さすがに、風呂にでも入った後では会ってはくれないだろうからな。タイムリミットは風呂前までだ。
「……ヤシロ」
「どした?」
マグダはジッと俺を見上げ、大きくも虚ろな瞳をこちらに向けている。
微かに潤んで見えるのは、夕焼けのせいだろうか。
「…………ちゃんと、来る?」
不安げな表情……なのだろうか?
俺たちに置いていかれ、長時間留守番をした後、また別行動になる。それが寂しいのかもしれない。

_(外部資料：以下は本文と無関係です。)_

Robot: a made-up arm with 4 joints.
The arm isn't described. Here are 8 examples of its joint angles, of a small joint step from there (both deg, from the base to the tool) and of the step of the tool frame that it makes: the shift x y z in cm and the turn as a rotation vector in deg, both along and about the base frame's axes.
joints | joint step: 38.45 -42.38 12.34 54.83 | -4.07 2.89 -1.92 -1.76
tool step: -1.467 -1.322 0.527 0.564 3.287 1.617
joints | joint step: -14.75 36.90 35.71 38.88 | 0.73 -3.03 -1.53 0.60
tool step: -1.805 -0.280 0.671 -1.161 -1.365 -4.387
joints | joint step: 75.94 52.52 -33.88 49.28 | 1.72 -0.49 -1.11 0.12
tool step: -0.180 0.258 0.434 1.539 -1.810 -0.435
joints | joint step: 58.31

「あぁ。すぐに合流するから、美味い飯を作って待っててくれ」
少しくらい、甘やかしてやってもいいだろう。
ネコ耳を押さえつけるようにもふもふと髪の毛を撫でる。
するとマグダは気持ちよさそうに目を細めた。
その様を見ていたロレッタが、マグダの前へ回り込み、顔を覗き込むようにして視線の高さを合わせる。
「もしかして……マグダっちょ……」
「……『まぐだっちょ』?」
「お兄ちゃんのこと好きですか?」
「………………」
突然投げかけられたド直球の質問に、マグダは動きを止めた。……というか、いつもの無表情なのでなんの変化も見られない、と言った方が的確かもしれないが……
「あ、あれ? あたしの見当違いでしたですか?」
マグダが反応を見せないので、ロレッタは慌てた様子を見せる。
違う意味で慌てていたのがウーマロだった。
「そそそそ、そうッスよ! マグダたんは天使ッスから、誰とも恋愛とかしないッス!」
「え、でも……それでいいんですか、お客さん的には?」
「オ、オイラは……マグダたんを見守るのがオイラの仕事ッスっ!」
いや、お前の仕事は大工だよ。
無表情のマグダを放って、ギャーギャーと周りが騒ぎ立てている。
でもな、ロレッタ。
よ~く見てみろ。
マグダの耳が忙しなくピクピク動いているだろう? 俺やお前の方に耳を向けては逸らし、向けては逸らしを繰り返している。
照れてるんだろうな。マグダの感情を読むとしたら……
『そんなこと、面と向かって聞くな』ってところかな。
ま、詳しくは分かりようもねぇけどな。
「んじゃ、ウーマロ。マグダと妹たちをよろしくな」
「任せてほしいッス!」
時間が迫っていることもあり、俺たちは挨拶もそこそこに陽だまり亭を後にした。
夕日はもう、ほとんど沈んでしまっていた。